Now, since the driver has exclusive access to the mbuf, it is free to
initialize the 'm->next' and 'm->nb_segs' at any time.
It could do that when preparing the Tx descriptor.
This is very interesting, because it means that fast-free does not
prohibit segmented packets!
(But the driver must have sufficient Tx descriptors for all segments in
the mbuf.)
Now, lets dig into rte_pktmbuf_prefree_seg()'s block handling non-direct
mbufs, i.e. cloned mbufs and mbufs with external buffer:
if (unlikely(!RTE_MBUF_DIRECT(m))) {
rte_pktmbuf_detach(m);
if (RTE_MBUF_HAS_EXTBUF(m) &&
RTE_MBUF_HAS_PINNED_EXTBUF(m) &&
__rte_pktmbuf_pinned_extbuf_decref(m))
return NULL;
}
Starting with rte_pktmbuf_detach():
static inline void rte_pktmbuf_detach(struct rte_mbuf *m)
{
struct rte_mempool *mp = m->pool;
uint32_t mbuf_size, buf_len;
uint16_t priv_size;
if (RTE_MBUF_HAS_EXTBUF(m)) {
/*
* The mbuf has the external attached buffer,
* we should check the type of the memory pool where
* the mbuf was allocated from to detect the pinned
* external buffer.
*/
uint32_t flags = rte_pktmbuf_priv_flags(mp);
if (flags & RTE_PKTMBUF_POOL_F_PINNED_EXT_BUF) {
/*
* The pinned external buffer should not be
* detached from its backing mbuf, just exit.
*/
return;
}
__rte_pktmbuf_free_extbuf(m);
} else {
__rte_pktmbuf_free_direct(m);
}
priv_size = rte_pktmbuf_priv_size(mp);
mbuf_size = (uint32_t)(sizeof(struct rte_mbuf) + priv_size);
buf_len = rte_pktmbuf_data_room_size(mp);
m->priv_size = priv_size;
m->buf_addr = (char *)m + mbuf_size;
rte_mbuf_iova_set(m, rte_mempool_virt2iova(m) + mbuf_size);
m->buf_len = (uint16_t)buf_len;
rte_pktmbuf_reset_headroom(m);
m->data_len = 0;
m->ol_flags = 0;
}
The only quick and simple code path through this function is when the mbuf
uses a pinned external buffer:
if (RTE_MBUF_HAS_EXTBUF(m)) {
uint32_t flags = rte_pktmbuf_priv_flags(mp);
if (flags & RTE_PKTMBUF_POOL_F_PINNED_EXT_BUF)
return;
REQUIREMENT 3: The mbuf must not be cloned or use a non-pinned external buffer.
Continuing with the next part of rte_pktmbuf_prefree_seg()'s block:
if (RTE_MBUF_HAS_EXTBUF(m) &&
RTE_MBUF_HAS_PINNED_EXTBUF(m) &&
__rte_pktmbuf_pinned_extbuf_decref(m))
return NULL;
Continuing with the next part of the block in rte_pktmbuf_prefree_seg():
/**
* @internal Handle the packet mbufs with attached pinned external buffer
* on the mbuf freeing:
*
* - return zero if reference counter in shinfo is one.

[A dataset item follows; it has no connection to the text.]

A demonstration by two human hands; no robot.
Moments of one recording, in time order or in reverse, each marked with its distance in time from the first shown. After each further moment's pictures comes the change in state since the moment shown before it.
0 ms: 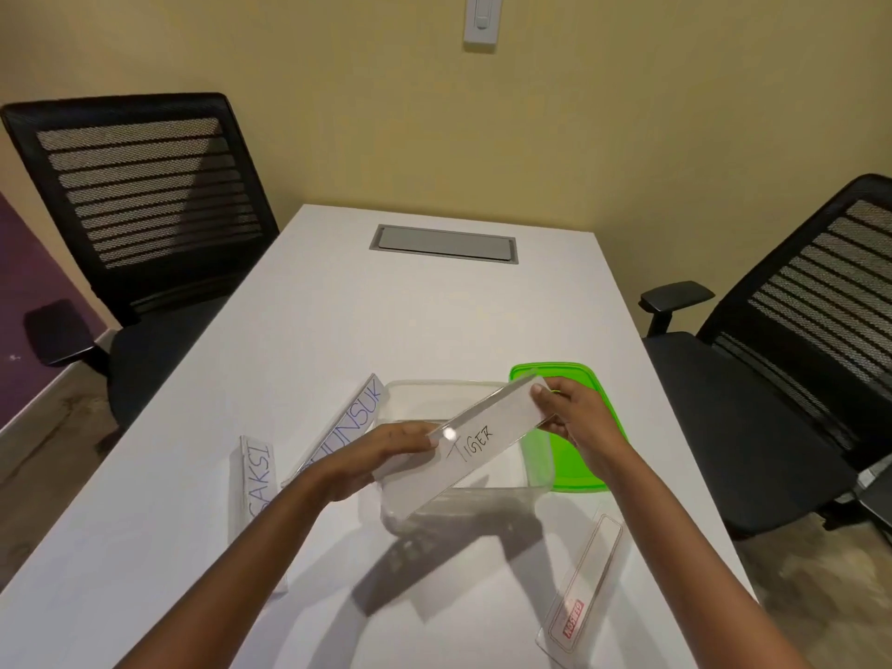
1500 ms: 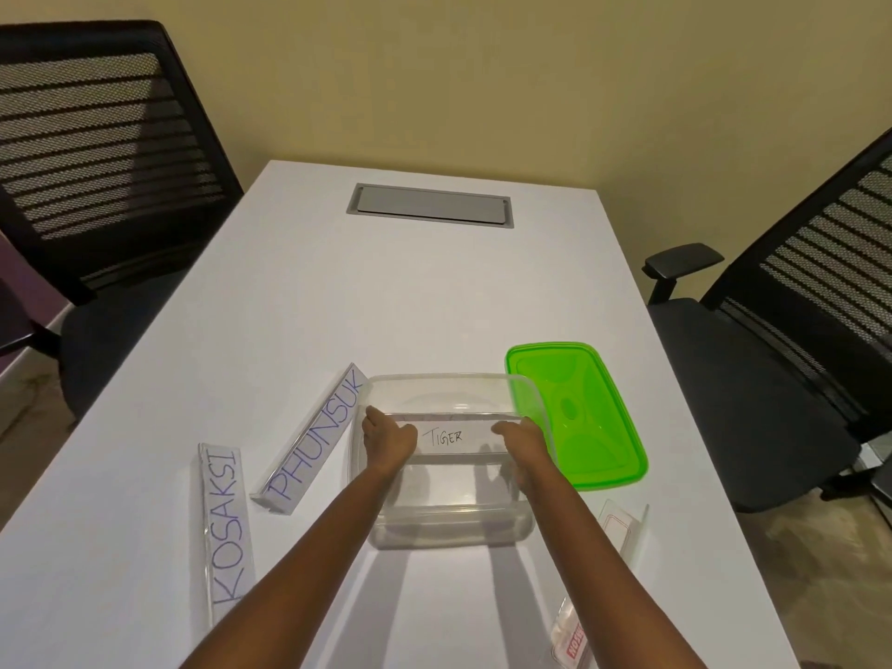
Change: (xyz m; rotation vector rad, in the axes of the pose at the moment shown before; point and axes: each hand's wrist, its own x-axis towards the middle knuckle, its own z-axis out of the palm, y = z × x) left_hand 0.127 -0.047 0.003 0.108 0.737 -0.318; right_hand 0.060 0.074 0.055 -0.025 0.257 0.482
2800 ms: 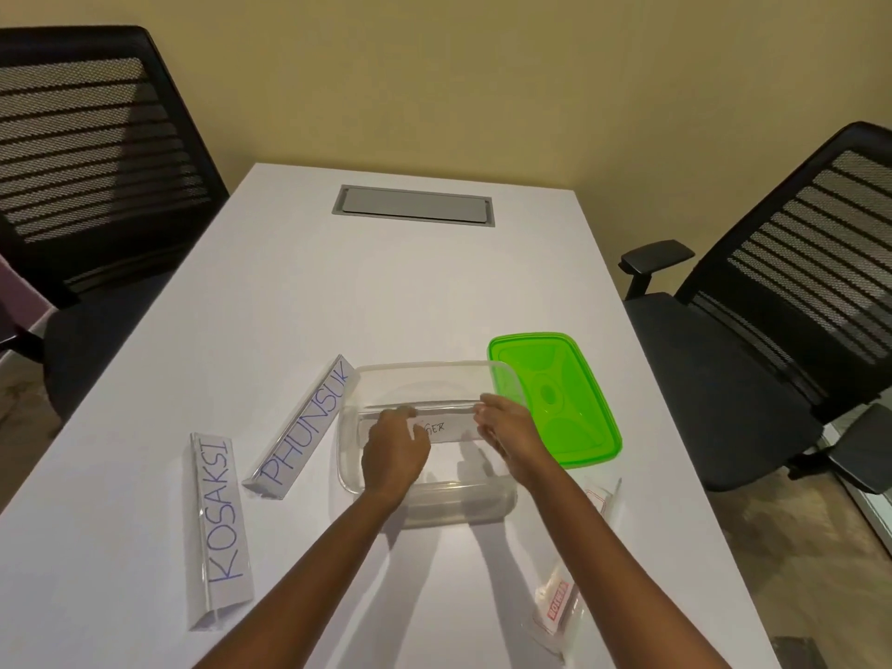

It means there is
* no more reference to this pinned buffer and mbuf can be returned to
* the pool
*
* - otherwise (if reference counter is not one), decrement reference
* counter and return non-zero value to prevent freeing the backing mbuf.
*
* Returns non zero if mbuf should not be freed.
*/
static inline int __rte_pktmbuf_pinned_extbuf_decref(struct rte_mbuf *m)
{
struct rte_mbuf_ext_shared_info *shinfo;
/* Clear flags, mbuf is being freed. */
m->ol_flags = RTE_MBUF_F_EXTERNAL;
shinfo = m->shinfo;
/* Optimize for performance - do not dec/reinit */
if (likely(rte_mbuf_ext_refcnt_read(shinfo) == 1))
return 0;
/*
* Direct usage of add primitive to avoid
* duplication of comparing with one.
*/
if (likely(rte_atomic_fetch_add_explicit(&shinfo->refcnt, -1,
rte_memory_order_acq_rel) - 1))
return 1;
/* Reinitialize counter before mbuf freeing. */
rte_mbuf_ext_refcnt_set(shinfo, 1);
return 0;
}
Essentially, if the mbuf does use a pinned external buffer,
rte_pktmbuf_prefree_seg() only succeeds if that pinned external buffer is
only referred to by the mbuf.
REQUIREMENT 4: If the mbuf uses a pinned external buffer, the mbuf must
hold the only reference to that pinned external buffer, i.e. in that case,
'm->shinfo->refcnt' must be 1.
Please review.
If I'm not mistaken, the mbuf library is not a barrier for fast-freeing
segmented packet mbufs, and thus fast-free of jumbo frames is possible.
We need a driver developer to confirm that my suggested approach -
resetting the mbuf fields, incl. 'm->nb_segs' and 'm->next', when
preparing the Tx descriptor - is viable.